Now, let’s create the ULP assembly program ulp_main.S:
#include “ulp_macros.h”
.section .ulp.text,”ax”,%progbits
.global entry
entry:
move r3, 1 // Set GPIO to output
wr_reg rtc_gpio_out, r3
loop:
set r3, 1 // Toggle GPIO
xor r3, r3, r3 // Delay
set r3, 1 // Delay
nop
set r3, 1 // Delay
nop
set r3, 1 // Delay
nop
set r3, 1 // Delay
nop
set r3, 1 // Delay
nop
set r3, 1 // Delay
nop
wr_reg rtc_gpio_out, r3
set r3, 1 // Delay
nop
set r3, 1 // Delay
nop
set r3, 1 // Delay
nop
set r3, 1 // Delay
nop
set r3, 1 // Delay
nop
set r3, 1 // Delay
nop
nop
nop
nop
nop
nop
nop
j loop // Loop indefinitely
How to power IndusBoard Coin with battery
When using the WiFi feature, it’s important to note that the USB connection may not provide sufficient power for extended periods due to the higher power consumption of WiFi. In such cases, it is advisable to switch to a battery for prolonged WiFi usage.
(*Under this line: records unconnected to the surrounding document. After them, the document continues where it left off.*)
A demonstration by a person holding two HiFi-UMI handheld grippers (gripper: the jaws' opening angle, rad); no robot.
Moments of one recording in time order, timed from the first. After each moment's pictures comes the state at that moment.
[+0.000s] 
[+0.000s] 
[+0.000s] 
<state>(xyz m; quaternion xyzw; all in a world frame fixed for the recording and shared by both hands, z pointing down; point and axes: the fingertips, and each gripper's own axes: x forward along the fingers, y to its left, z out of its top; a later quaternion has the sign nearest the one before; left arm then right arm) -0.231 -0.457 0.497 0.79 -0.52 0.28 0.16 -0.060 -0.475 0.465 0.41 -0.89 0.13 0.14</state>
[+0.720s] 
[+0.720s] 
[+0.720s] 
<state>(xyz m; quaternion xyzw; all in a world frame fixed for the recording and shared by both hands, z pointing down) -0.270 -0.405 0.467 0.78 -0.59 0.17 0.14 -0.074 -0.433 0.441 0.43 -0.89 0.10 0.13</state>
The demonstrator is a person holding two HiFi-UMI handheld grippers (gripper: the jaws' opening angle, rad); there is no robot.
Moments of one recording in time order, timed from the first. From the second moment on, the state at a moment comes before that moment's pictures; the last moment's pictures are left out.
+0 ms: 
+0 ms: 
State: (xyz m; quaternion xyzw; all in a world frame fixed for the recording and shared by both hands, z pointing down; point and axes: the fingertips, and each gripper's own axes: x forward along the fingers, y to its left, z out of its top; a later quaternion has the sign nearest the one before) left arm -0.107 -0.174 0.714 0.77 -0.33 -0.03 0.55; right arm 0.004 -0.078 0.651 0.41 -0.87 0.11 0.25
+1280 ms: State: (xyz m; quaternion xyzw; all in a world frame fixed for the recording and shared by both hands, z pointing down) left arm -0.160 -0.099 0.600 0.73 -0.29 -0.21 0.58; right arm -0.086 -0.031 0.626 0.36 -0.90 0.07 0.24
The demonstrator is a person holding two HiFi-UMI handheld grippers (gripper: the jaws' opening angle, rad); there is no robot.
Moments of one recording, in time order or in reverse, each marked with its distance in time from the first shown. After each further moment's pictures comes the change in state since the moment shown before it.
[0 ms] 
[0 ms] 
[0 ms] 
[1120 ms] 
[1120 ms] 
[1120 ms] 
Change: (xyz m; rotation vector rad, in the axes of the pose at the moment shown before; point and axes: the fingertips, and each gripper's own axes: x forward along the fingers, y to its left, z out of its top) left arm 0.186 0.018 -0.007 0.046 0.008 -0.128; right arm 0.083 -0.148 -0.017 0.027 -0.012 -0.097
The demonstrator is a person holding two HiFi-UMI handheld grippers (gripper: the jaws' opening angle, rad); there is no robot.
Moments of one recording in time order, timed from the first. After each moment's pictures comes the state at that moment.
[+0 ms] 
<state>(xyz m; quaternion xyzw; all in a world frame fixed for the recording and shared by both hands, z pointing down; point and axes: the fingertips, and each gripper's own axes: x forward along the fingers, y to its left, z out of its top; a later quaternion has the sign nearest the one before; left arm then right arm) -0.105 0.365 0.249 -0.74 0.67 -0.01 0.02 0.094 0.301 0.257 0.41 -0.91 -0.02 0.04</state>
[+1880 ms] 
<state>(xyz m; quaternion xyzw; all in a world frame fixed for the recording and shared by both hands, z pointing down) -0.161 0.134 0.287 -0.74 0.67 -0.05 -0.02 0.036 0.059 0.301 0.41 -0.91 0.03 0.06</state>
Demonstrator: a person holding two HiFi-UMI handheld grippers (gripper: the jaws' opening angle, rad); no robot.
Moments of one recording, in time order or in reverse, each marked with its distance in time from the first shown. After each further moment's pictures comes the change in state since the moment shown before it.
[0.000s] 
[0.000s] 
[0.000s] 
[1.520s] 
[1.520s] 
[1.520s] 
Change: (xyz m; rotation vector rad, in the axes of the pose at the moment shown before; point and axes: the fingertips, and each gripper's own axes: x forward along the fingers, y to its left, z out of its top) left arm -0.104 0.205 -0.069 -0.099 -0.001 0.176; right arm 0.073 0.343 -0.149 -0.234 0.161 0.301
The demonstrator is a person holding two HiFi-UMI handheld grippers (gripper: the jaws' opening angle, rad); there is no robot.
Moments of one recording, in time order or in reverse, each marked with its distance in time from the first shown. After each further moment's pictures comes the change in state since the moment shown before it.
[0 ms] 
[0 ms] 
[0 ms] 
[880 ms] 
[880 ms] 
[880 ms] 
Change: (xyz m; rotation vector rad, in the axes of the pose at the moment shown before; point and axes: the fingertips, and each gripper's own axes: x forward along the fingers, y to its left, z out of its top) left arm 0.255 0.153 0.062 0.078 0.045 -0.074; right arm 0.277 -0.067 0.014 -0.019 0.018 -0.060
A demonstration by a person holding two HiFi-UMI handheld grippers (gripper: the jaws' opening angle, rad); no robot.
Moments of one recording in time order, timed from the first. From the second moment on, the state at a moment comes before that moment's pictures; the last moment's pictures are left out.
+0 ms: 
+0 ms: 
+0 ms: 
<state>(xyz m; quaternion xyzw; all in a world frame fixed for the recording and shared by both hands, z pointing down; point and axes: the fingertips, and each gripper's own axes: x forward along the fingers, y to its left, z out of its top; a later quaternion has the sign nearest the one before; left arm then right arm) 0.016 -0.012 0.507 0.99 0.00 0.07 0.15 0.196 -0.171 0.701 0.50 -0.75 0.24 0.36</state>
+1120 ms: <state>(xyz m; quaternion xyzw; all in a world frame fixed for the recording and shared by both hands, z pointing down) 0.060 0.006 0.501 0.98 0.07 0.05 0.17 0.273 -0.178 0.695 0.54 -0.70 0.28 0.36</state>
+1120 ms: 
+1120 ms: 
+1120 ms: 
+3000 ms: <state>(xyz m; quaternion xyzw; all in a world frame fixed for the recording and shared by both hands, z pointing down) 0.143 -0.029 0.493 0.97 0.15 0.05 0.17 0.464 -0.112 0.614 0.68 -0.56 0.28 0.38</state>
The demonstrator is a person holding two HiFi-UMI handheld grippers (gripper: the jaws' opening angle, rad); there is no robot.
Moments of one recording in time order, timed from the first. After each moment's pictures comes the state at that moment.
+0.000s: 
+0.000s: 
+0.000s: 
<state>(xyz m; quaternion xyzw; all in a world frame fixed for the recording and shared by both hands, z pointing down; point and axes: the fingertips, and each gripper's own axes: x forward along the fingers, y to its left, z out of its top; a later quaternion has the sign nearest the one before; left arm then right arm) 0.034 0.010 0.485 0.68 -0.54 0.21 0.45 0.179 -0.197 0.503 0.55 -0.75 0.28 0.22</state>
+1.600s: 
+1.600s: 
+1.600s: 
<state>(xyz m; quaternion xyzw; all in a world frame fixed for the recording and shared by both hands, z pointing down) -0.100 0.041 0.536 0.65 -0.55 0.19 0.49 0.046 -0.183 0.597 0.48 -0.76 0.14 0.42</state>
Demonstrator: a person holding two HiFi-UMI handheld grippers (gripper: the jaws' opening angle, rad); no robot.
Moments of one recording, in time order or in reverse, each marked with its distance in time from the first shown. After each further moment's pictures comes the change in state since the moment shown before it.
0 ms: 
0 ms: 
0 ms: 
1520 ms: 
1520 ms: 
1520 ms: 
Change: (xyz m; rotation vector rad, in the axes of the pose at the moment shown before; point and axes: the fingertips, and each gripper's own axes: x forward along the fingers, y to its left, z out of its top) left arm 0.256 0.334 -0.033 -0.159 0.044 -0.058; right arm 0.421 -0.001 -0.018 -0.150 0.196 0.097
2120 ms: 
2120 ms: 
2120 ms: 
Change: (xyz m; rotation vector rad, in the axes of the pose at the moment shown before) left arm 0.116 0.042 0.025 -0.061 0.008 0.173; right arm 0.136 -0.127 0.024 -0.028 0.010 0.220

The board can be powered using a 3V, 3.3V, or 3.6V battery by connecting it to the 3V and GND pins on the board. For safety, ensure that you use either the USB or the battery for power, but not both simultaneously. If you need to update the code, disconnect the battery, upload the code, and then reconnect the battery.
Additionally, you can incorporate a battery charging circuit by utilizing the 5V and GND pins on the board.